- Nawanpind Location in Punjab, India Nawanpind Nawanpind (India)
- Coordinates: 31°23′54″N 75°20′07″E﻿ / ﻿31.398257°N 75.335388°E
- Country: India
- State: Punjab
- District: Kapurthala

Government
- • Type: Panchayati raj (India)
- • Body: Gram panchayat

Population (2011)
- • Total: 928
- Sex ratio 477/451♂/♀

Languages
- • Official: Punjabi
- • Other spoken: Hindi
- Time zone: UTC+5:30 (IST)
- PIN: 144601
- Telephone code: 01822
- ISO 3166 code: IN-PB
- Vehicle registration: PB-09
- Website: kapurthala.gov.in

= Nawanpind =

Nawanpind is a village in Kapurthala district of Punjab State, India. It is located 4 km from Kapurthala, which is both district and sub-district headquarters of Nawanpind. The village is administrated by a Sarpanch, who is an elected representative.

== Demography ==
According to the report published by Census India in 2011, Nawanpind has total number of 187 houses and population of 928 of which include 477 males and 451 females.

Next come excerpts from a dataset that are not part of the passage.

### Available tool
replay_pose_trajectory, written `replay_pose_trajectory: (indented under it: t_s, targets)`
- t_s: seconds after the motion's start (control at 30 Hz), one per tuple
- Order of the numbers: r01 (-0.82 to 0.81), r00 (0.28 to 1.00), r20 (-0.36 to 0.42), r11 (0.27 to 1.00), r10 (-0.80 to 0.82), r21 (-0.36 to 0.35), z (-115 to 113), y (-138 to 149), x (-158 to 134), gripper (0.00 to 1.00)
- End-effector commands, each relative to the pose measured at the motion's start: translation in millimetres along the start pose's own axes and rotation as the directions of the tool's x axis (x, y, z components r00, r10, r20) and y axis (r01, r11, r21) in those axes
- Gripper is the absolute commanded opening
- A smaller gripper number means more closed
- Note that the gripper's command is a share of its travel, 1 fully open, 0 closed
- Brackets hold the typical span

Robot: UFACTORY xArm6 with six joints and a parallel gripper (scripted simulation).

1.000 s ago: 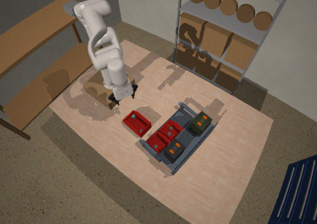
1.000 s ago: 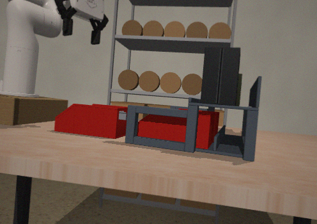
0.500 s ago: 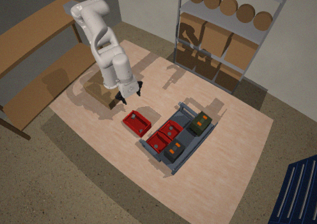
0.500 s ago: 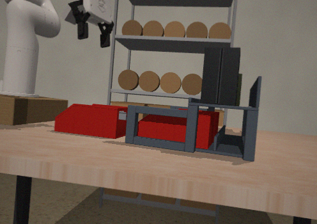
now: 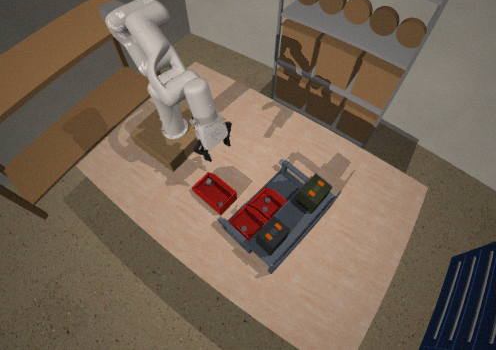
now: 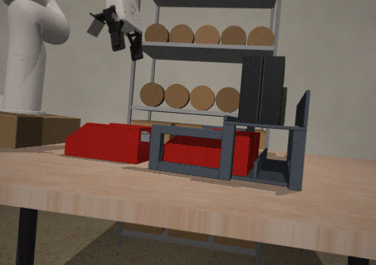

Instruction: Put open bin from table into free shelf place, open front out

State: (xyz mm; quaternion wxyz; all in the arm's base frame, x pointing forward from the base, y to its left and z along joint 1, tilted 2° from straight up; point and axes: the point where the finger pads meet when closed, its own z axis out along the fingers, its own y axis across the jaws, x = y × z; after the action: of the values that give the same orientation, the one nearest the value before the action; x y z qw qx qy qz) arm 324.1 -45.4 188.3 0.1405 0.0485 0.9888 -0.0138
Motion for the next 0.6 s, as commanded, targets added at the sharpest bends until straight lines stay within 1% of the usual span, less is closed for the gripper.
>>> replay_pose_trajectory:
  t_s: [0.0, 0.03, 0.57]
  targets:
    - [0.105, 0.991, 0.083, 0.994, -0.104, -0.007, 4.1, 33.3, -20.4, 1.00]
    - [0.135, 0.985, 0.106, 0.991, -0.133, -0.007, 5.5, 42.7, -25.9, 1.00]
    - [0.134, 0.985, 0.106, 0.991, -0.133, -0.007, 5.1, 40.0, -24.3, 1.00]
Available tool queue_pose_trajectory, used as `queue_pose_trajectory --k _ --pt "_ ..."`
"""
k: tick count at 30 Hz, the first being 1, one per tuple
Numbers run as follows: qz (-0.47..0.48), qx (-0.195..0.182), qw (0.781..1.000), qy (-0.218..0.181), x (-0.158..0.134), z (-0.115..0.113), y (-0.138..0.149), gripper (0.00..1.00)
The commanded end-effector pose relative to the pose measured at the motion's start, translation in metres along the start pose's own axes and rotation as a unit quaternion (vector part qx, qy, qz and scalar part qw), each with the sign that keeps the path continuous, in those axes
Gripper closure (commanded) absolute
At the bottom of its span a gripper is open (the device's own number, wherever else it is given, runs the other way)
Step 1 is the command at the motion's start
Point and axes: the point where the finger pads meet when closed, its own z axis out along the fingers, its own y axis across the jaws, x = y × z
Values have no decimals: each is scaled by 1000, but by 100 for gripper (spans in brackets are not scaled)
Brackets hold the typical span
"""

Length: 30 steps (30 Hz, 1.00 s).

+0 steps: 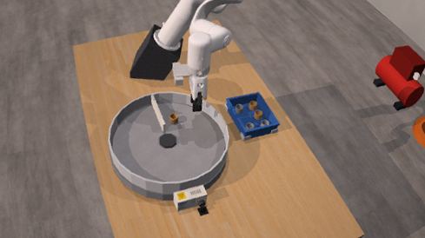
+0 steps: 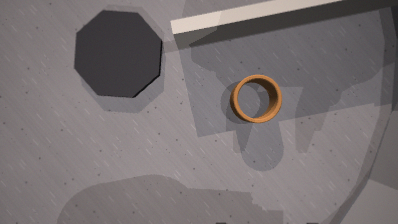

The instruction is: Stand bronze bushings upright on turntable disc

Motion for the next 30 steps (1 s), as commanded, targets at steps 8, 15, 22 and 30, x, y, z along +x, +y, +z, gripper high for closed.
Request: queue_pose_trajectory --k 8,15,22,30 --pt "1 4 1000 4 -149 1 22 59" --pt "1 4 1000 4 -234 0 34 59" --pt "1 4 1000 4 -261 0 37 59" --pt "1 3 1000 5 -262 0 36 59"
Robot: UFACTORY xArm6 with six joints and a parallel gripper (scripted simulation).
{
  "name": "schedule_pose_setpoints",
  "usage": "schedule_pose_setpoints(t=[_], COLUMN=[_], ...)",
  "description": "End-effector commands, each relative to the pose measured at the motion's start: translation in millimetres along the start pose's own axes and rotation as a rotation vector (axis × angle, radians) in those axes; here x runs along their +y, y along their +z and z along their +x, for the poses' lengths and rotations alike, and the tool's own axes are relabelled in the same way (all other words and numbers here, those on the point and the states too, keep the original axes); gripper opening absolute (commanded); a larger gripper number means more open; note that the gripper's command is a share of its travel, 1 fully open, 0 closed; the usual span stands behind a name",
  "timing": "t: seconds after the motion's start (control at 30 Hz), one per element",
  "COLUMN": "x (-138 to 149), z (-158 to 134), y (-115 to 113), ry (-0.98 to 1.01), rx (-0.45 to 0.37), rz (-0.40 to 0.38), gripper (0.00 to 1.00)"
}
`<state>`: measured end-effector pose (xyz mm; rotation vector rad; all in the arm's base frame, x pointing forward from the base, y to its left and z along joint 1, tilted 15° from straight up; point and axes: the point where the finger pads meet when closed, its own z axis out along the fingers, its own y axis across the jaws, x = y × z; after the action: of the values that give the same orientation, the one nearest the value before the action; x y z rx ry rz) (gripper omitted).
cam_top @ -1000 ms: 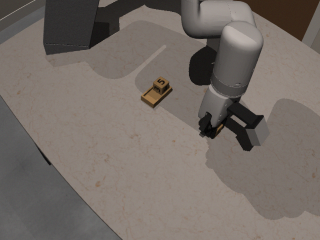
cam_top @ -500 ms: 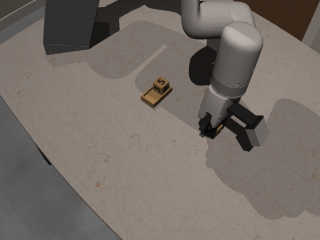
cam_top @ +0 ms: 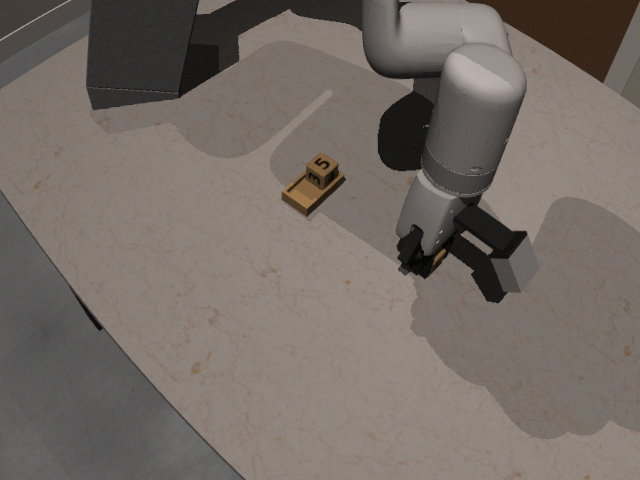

Literacy rate of Nawanpind is 82.47%, higher than state average of 75.84%. The population of children under the age of 6 years is 101 which is 10.88% of total population of Nawanpind, and child sex ratio is approximately 980, higher than state average of 846.

== Population data ==

| Particulars | Total | Male | Female |
|---|---|---|---|
| Total No. of Houses | 187 | - | - |
| Population | 928 | 477 | 451 |
| Child (0-6) | 101 | 51 | 50 |
| Schedule Caste | 249 | 130 | 119 |
| Schedule Tribe | 0 | 0 | 0 |
| Literacy | 82.47 % | 85.21 % | 79.55 % |
| Total Workers | 273 | 241 | 32 |
| Main Worker | 263 | 0 | 0 |
| Marginal Worker | 10 | 6 | 4 |

==Air travel connectivity==
The closest airport to the village is Sri Guru Ram Dass Jee International Airport.